Task goal –
Below are records to reproduce in full; copy them exactly but keep the pictures out.
(Beginning of Source information)
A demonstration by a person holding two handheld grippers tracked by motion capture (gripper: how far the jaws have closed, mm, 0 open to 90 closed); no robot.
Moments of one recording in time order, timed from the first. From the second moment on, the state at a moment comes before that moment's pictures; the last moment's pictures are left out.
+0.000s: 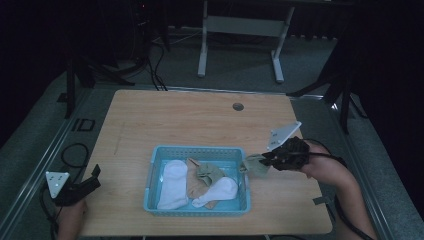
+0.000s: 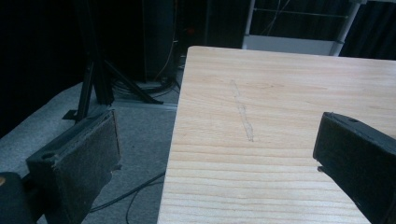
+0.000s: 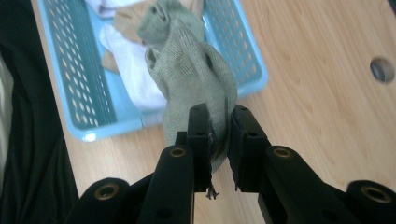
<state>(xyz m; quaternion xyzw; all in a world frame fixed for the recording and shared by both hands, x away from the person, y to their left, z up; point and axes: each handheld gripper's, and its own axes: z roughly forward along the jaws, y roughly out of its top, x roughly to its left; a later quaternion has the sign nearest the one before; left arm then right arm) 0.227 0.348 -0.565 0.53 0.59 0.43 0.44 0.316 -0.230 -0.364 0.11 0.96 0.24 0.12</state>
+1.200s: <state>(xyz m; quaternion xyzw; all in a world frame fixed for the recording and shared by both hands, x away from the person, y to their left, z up) 0.227 0.347 -0.565 0.53 0.59 0.43 0.44 0.322 -0.298 -0.493 0.23 0.96 0.17 0.03</state>
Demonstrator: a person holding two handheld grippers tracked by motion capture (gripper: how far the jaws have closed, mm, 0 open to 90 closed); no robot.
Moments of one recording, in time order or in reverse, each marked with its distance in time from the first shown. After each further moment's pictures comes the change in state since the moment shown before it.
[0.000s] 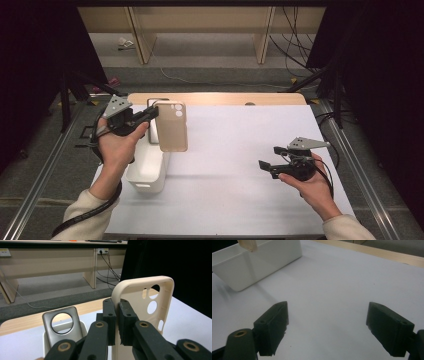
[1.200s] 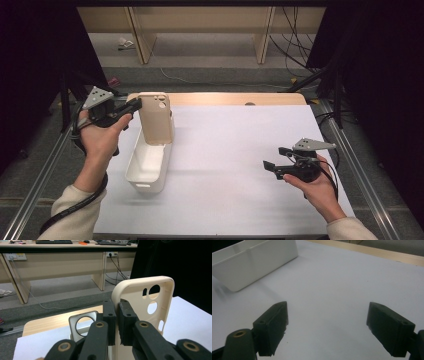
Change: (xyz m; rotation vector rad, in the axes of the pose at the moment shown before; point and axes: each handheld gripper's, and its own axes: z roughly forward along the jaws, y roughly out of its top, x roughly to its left) left arm 0.037 0.013 -0.010 -0.011 0.057 0.004; right arm -0.005 -0.005 -0.009 -0.006 -0.019 0.018
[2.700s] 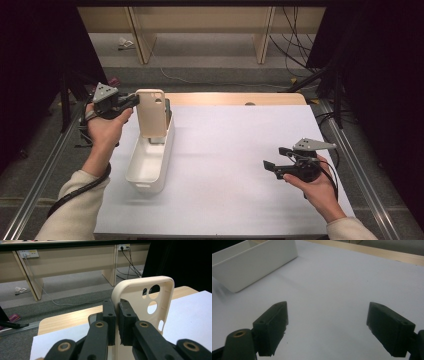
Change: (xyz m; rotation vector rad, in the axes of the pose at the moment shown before) left arm 0.030 -0.012 0.039 0.037 0.078 0.034; right arm -0.001 0.000 0.000 -0.001 0.000 0.009
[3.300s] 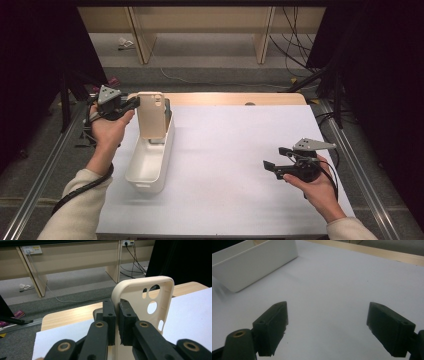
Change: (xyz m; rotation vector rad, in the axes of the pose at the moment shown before) left arm 0.006 -0.013 0.013 0.024 0.028 0.004; right arm 0.000 0.000 0.000 0.001 0.002 -0.003
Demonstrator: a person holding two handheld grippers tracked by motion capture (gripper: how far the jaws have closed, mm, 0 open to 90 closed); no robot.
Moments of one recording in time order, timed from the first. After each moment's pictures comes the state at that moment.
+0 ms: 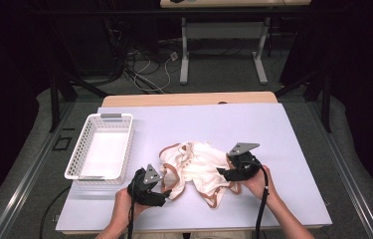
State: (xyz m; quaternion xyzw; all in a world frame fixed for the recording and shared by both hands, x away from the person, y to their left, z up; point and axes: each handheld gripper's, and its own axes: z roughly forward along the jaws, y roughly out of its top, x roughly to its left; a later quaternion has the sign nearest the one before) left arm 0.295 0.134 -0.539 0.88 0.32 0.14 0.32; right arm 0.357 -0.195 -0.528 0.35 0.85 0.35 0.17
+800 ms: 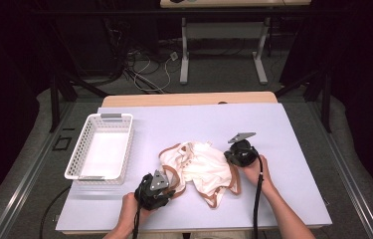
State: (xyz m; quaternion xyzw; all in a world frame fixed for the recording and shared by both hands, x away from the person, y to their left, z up) left arm 0.287 0.119 -0.554 0.89 0.29 0.14 0.33; right arm 0.401 -0.201 -0.551 0.41 0.84 0.33 0.17
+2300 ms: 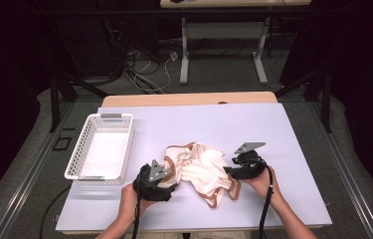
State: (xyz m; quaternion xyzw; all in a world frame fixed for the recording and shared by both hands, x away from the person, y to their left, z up) left arm 0.299 0.115 -0.531 0.87 0.30 0.18 0.35; right arm 0.360 -0.212 -0.540 0.39 0.84 0.34 0.14
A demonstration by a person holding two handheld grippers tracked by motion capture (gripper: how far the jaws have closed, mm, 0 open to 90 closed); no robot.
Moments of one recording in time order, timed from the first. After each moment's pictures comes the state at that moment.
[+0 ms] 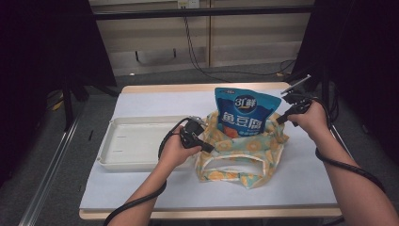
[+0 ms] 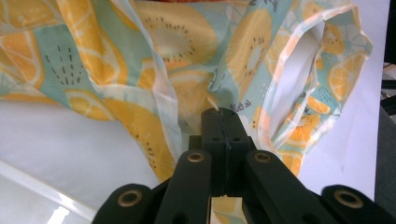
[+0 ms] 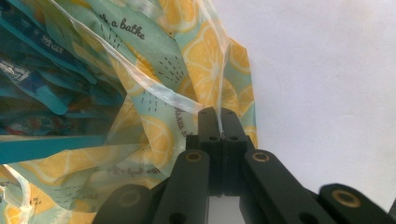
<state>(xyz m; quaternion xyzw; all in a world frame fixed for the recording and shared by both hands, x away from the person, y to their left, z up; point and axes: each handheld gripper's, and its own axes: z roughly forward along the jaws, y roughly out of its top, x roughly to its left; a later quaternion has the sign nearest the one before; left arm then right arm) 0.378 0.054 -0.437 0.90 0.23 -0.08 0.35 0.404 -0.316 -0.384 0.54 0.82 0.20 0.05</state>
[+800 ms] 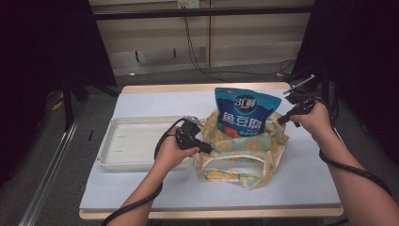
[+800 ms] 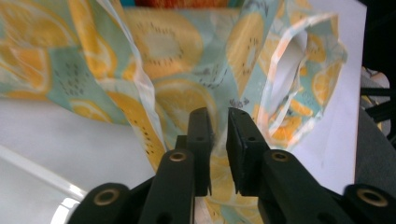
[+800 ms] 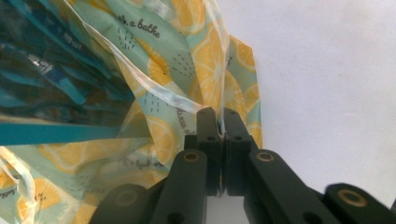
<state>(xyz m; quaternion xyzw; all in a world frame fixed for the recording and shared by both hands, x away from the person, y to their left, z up) 0.373 0.066 -0.420 0.89 0.23 -0.07 0.38 0.396 -0.319 -0.376 0.53 0.82 0.21 0.05</state>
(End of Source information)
Expected answer –
A demonstration by a person holding two handheld grippers tracked by motion capture (gripper: how far the jaws have closed, mm, 0 open to 90 closed); no robot.
Moments of one recording in time order, timed from the first. From the second moment on, the state at a moment comes before that moment's pictures; the last moment's pictures are left out.
+0.000s: 
+0.000s: 
+0.000s: 
<state>(xyz m; quaternion xyzw; all in a world frame fixed for the recording and shared by both hands, x away from the person, y to their left, z up; point and axes: each handheld gripper's, and its own axes: z roughly forward along the jaws, y roughly out of its top, x roughly to its left; a later quaternion has the sign nearest the one before; left arm then right arm) 0.227 0.348 -0.565 0.53 0.59 0.43 0.44 0.316 -0.230 -0.364 0.11 0.96 0.24 0.12</state>
+1.200s: <state>(xyz m; quaternion xyzw; all in a world frame fixed for the recording and shared by both hands, x away from the person, y to their left, z up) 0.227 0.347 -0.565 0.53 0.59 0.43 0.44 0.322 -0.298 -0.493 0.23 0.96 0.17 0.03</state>
Demonstrator: a person holding two handheld grippers tracked by motion capture (gripper: how far the jaws have closed, mm, 0 open to 90 closed); no robot.
Moments of one recording, in time order or in reverse, each marked with its distance in time from the first shown. After each further moment's pictures comes the change in state since the moment shown before it.
[0.000s] 
[1.200s] 
Change: (xyz m; rotation vector rad, in the axes of the pose at the moment shown before; point and axes: each handheld gripper's, and its own axes: z roughly forward along the jaws, y roughly out of its top, x roughly to its left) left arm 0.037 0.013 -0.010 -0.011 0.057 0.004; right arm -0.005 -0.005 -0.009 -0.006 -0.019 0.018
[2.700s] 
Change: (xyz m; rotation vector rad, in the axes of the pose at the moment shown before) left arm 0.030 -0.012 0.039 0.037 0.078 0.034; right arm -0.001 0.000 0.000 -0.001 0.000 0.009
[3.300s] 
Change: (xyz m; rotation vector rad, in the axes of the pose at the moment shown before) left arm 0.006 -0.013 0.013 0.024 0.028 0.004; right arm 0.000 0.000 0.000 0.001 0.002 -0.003
Demonstrator: a person holding two handheld grippers tracked by motion capture (gripper: how far the jaws have closed, mm, 0 open to 90 closed); no robot.
Moments of one recording in time order, timed from the first. After each moment's pictures comes the state at that moment.
+0 ms: 
State: (xyz m; quaternion xyzw; all in a world frame fixed for the recording and shared by both hands, x away from the person, y to their left, z up; point and axes: each handheld gripper's, and its own axes: z roughly forward along the jaws, y roughly out of its top, x roughly to its left; a later quaternion has the sign nearest the one before) left arm 0.295 0.134 -0.539 0.88 0.32 0.14 0.32; right arm 0.357 -0.195 -0.528 0.35 0.85 0.35 0.17
+800 ms: 
State: (xyz m; quaternion xyzw; all in a world frame fixed for the recording and shared by both hands, x away from the person, y to their left, z up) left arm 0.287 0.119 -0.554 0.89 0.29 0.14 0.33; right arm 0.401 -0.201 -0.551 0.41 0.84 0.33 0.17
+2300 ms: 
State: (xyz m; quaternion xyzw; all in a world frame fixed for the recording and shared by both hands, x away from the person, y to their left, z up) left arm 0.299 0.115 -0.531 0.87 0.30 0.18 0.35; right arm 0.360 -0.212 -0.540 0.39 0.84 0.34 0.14
A demonstration by a person holding two handheld grippers tracked by motion capture (gripper: how far the jaws have closed, mm, 0 open to 90 closed); no robot.
Moments of one recording in time order, timed from the first. After each moment's pictures comes the state at that moment.
[+0 ms] 
[+0 ms] 
[+0 ms] 
<state>(xyz m; quaternion xyzw; all in a world frame fixed for the recording and shared by both hands, x away from the person, y to their left, z up; point and axes: each handheld gripper's, and its own axes: z roughly forward along the jaws, y roughly out of its top, x roughly to its left; a later quaternion has the sign nearest the one before; left arm then right arm) 0.378 0.054 -0.437 0.90 0.23 -0.08 0.35 0.404 -0.316 -0.384 0.54 0.82 0.20 0.05</state>
[+800 ms] 
[+800 ms] 
[+800 ms] 
<state>(xyz m; quaternion xyzw; all in a world frame fixed for the recording and shared by both hands, x away from the person, y to their left, z up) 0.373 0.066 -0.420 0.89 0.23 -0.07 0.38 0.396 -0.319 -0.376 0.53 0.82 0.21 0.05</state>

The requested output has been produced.